Keeping every line intact, print the records that follow.

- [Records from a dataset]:
· · · · · · ·

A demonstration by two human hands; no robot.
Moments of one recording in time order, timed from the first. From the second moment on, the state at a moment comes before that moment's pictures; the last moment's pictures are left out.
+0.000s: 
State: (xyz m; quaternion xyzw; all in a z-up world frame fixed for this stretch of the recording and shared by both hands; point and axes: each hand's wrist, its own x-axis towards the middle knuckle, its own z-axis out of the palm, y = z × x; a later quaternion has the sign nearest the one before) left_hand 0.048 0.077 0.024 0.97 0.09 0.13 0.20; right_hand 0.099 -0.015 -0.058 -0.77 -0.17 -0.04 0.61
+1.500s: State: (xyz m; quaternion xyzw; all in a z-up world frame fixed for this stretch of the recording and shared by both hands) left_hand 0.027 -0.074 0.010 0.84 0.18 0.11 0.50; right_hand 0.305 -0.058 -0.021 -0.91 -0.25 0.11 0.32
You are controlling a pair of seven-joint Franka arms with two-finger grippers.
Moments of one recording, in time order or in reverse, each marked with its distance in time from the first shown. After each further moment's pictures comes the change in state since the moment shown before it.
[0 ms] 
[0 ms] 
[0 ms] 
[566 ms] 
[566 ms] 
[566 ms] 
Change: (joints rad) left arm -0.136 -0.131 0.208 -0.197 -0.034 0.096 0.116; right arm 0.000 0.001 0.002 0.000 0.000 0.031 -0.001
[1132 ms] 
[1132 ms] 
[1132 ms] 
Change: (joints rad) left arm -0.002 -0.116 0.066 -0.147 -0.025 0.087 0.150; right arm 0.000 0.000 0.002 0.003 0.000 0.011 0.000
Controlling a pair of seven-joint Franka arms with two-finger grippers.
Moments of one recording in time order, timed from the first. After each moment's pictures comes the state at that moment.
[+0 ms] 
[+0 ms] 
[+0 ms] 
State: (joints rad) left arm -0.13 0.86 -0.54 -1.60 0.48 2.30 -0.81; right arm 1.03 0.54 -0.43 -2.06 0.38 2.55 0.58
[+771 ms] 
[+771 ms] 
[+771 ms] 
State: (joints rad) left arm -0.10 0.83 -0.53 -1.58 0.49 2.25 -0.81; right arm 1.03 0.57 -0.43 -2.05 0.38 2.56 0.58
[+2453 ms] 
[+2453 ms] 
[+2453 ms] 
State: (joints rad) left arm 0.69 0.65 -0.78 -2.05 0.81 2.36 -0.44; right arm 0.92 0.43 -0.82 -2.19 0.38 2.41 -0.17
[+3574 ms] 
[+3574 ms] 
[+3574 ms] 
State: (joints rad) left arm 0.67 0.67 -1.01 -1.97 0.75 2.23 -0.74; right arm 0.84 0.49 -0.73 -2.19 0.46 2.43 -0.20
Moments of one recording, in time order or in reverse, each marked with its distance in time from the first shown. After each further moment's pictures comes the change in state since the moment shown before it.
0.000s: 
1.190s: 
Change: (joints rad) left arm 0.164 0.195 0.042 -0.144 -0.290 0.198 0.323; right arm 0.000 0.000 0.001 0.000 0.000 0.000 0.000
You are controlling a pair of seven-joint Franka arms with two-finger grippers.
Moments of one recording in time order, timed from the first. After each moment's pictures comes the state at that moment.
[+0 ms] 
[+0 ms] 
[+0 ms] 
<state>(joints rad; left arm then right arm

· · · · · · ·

- [OUTPUT FOR THIS TASK]:
A demonstration by two human hands; no robot.
Moments of one recording in time order, timed from the first. From the second moment on, the state at a moment comes before that moment's pictures; the last moment's pictures are left out.
+0.000s: 
State: (xyz m; quaternion xyzw; all in a z-up world frame fixed for this stretch of the recording and shared by both hands; point and axes: each hand's wrist, its own x-axis towards the middle knuckle, its own z-axis out of the palm, y = z × x; a later quaternion has the sign nearest the one before) left_hand 0.048 0.077 0.024 0.97 0.09 0.13 0.20; right_hand 0.099 -0.015 -0.058 -0.77 -0.17 -0.04 0.61
+1.500s: State: (xyz m; quaternion xyzw; all in a z-up world frame fixed for this stretch of the recording and shared by both hands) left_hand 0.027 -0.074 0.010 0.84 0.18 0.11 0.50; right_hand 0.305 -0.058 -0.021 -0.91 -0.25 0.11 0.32
You are controlling a pair of seven-joint Franka arms with two-finger grippers.
Moments of one recording, in time order or in reverse, each marked with its distance in time from the first shown. After each further moment's pictures comes the change in state since the moment shown before it.
[0 ms] 
[0 ms] 
[0 ms] 
[566 ms] 
[566 ms] 
[566 ms] 
Change: (joints rad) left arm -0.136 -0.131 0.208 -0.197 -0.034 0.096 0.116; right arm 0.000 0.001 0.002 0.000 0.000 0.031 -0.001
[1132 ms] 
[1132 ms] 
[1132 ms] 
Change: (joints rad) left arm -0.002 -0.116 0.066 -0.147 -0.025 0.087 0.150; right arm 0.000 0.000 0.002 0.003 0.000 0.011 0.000
Controlling a pair of seven-joint Franka arms with two-finger grippers.
Moments of one recording in time order, timed from the first. After each moment's pictures comes the state at that moment.
[+0 ms] 
[+0 ms] 
[+0 ms] 
State: (joints rad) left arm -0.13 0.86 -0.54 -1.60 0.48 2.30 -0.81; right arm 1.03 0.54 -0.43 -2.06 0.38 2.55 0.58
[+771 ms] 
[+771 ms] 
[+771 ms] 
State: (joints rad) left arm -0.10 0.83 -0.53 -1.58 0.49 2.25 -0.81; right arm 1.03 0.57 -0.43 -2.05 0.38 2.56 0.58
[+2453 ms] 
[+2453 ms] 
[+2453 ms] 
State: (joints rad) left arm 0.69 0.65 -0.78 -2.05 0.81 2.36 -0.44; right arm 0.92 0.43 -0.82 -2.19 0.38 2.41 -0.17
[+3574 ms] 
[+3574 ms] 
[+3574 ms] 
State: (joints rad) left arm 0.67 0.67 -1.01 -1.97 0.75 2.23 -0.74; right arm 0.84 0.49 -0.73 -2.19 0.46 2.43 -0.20
Moments of one recording, in time order or in reverse, each marked with its distance in time from the first shown. After each further moment's pictures comes the change in state since the moment shown before it.
0.000s: 
1.190s: 
Change: (joints rad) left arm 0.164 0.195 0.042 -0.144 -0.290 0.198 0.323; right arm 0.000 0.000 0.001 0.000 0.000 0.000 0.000
You are controlling a pair of seven-joint Franka arms with two-finger grippers.
Moments of one recording in time order, timed from the first. After each moment's pictures comes the state at that moment.
[+0 ms] 
[+0 ms] 
[+0 ms] 
<state>(joints rad; left arm then right arm

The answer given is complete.